Excuse me doctor, do you have minute? I seem to have misplaced my motherfucking mind.
Somewhere between Clinton and Fulton, I fell off of the train of functionality and into the abyss. Tripped on a little pebble and fell into the tracks. Commuting between sanity and insanity, Shit I think I missed my stop. Thought I was holding it together but couldn’t hold it down. Express line to emotional obliteration, got off ground zero. Excuse me sir do you know where I am going? Sorry to bother you ma’am, but I am so fucking lost.
You were a slap in the face, cold water while sleeping, a flashlight in the eyes at 4 am. You brought out the best in me, the parts I most proud of and want to hold on to. You rearranged me. Not on purpose, but resulting in purpose. You helped me decide who I wanted to be and for that I say thank you.
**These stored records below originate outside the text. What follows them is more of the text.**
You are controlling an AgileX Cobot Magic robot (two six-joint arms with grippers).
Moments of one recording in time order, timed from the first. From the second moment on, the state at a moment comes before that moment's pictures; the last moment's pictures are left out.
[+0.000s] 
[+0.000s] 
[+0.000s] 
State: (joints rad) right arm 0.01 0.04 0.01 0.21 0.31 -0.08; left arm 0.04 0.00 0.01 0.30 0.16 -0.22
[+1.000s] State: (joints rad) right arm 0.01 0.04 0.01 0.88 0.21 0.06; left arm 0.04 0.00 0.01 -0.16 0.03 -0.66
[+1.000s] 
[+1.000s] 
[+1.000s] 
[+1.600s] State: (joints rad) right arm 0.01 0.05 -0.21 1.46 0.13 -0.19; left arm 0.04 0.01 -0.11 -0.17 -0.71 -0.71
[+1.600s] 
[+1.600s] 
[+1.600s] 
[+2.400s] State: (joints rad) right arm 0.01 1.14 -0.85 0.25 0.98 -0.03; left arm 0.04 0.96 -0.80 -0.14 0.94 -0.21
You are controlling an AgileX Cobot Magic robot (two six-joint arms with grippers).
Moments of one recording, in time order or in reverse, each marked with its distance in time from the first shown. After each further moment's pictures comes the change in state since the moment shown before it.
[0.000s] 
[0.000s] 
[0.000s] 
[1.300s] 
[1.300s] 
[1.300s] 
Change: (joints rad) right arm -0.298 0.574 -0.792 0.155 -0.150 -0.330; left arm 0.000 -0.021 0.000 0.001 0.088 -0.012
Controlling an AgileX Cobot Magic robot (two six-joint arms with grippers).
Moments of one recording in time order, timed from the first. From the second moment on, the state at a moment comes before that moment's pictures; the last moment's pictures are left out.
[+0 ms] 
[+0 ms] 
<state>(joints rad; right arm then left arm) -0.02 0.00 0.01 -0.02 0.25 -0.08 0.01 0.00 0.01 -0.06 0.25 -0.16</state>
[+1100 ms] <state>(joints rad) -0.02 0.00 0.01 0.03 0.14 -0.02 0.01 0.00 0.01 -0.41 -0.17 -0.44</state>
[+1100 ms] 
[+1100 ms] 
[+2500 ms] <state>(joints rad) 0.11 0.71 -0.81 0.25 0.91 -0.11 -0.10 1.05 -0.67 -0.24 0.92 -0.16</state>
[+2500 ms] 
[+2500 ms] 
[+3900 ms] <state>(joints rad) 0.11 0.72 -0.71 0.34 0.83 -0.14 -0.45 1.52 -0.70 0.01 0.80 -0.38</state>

I think the most important thing in relationships (of any variety) is that person as a moral compass, that guides you back to your original truth. you were one hell of a compass, I really fucked with your original truth.
You are driving me insane. But you are also my sanity.
We share the same values. But have difficulty sharing the same continent. Exponentially different but coming back to the same root. Your intercontinental dispersal is causing me aortic plate tectonics. This long distance love is pulling my heart in two (hundred) different directions. Mama, I just wanna go home.